Any advice, insights, or similar experiences would be greatly appreciated.
Just not possible!
I'd say your meter is broken.
Do you have a different meter or a 9V battery or AA battery you could measure in order to test the meter?
Tried ChatGPT to help figure out what went wrong to see if maybe I was missing something. I didn't want to type the whole story again so asked it to summarise. I have thoroughly examined the post and corrected errors, dw.
Either a faulty meter or a faulty procedure. The boards do NOT ever create more than 3.3VDC or 5VDC, depending on the board and USB, regardless of whether C and/or PD are present, will not produce more than 5.1VDC without PD hardware.
You were right. When I tried to probe across a 1.5V AA cell, the meter read 3.72V.
I didn't think the meter was faulty earlier because the 12V fan started up effortlessly when connected it. Maybe the fan starts up at voltage much lower than 12v. Anyways, thanks
Just goes to show that reading real volts requires a real Fluke....
Seriously though, it might just be dirty tracks on the rotary control.

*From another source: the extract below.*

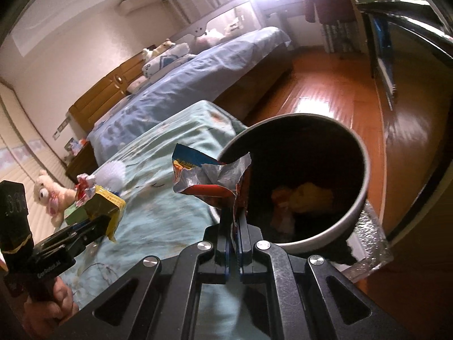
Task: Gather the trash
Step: 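Move both items over the bin and open both tools to release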
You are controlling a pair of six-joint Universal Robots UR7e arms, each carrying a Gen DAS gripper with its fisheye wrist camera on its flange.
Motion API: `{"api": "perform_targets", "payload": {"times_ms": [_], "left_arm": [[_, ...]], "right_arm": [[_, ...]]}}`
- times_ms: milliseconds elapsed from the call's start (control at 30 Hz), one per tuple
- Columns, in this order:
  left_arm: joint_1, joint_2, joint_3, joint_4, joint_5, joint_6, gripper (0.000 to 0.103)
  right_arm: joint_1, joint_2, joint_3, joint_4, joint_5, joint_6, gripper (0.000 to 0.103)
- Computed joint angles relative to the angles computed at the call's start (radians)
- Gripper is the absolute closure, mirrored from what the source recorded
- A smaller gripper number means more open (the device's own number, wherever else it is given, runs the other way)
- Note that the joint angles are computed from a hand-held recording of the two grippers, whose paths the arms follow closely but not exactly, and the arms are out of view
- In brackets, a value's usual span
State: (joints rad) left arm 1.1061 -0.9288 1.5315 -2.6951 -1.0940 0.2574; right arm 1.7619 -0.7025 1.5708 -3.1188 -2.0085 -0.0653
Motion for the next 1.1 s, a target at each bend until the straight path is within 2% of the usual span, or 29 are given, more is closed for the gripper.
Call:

I think a faulty MOV would cause a low reading rather than high. Occasionally a capacitor can spill its guts (electrolyte) which damages or shorts adjacent tracks. The meter might still be salvageable.
Fans can indeed start spinning at much lower than the rated voltage and often spin quietly although it should reach max designed speed and airflow at the rated voltage.
The meter had undergone a battery leak recently and I'd cleaned out the contacts using a hard-water-stain-removing solvent which had worked remarkably well. Maybe I underestimated the extent of corrosion.
Besides, when I tried to measure the resistance of a 100 Ohm resistor, I get a reading of 115-120 Ohm. I am certain that my resistor has a tolerance of not more than 10%. I was thinking that maybe some part of the circuitry that deals with the AnalogReference voltage might have had a failure.
The fact that the failure was sudden and not gradual is noteworthy. I took some measurements 12 hours before this and it was all absolutely fine. That's another reason why I didn't suspect it was a meter-issue initially.
A leaking battery in a toy can be fixed, but not in a precision instrument.
I have been a consumer electronics tech for more than half a century an never owned/needed a Fluke. If you spend at least US$50 on a DMM then you can't go wrong.
Currently I wouldn't spend any money on an American business anyway.
Leo..
There is nothing wrong with the alternative cheaper brands of meters. Even the humble DT830 does an adequate job for low voltage applications and hobby work. However, for something a bit more long term and serious as a replacement I would probably spend a little more as suggested by Wawa. On the other hand, a Fluke would be overkill just for working with Arduinos and low voltage projects, so please don't feel that you need to go spending that kind of money. I was only having a bit of a joke due to the lookalike appearance of the meter shown in the picture.
Its just unfortunate about the battery leak. The corrosion caused by the gunge that leaks from batteries can have unpredictable consequences as if it leaks inside it can cause damage to tracks on the PCB and to components. It could of course also be that the meter has co-incidentally suffered another fault.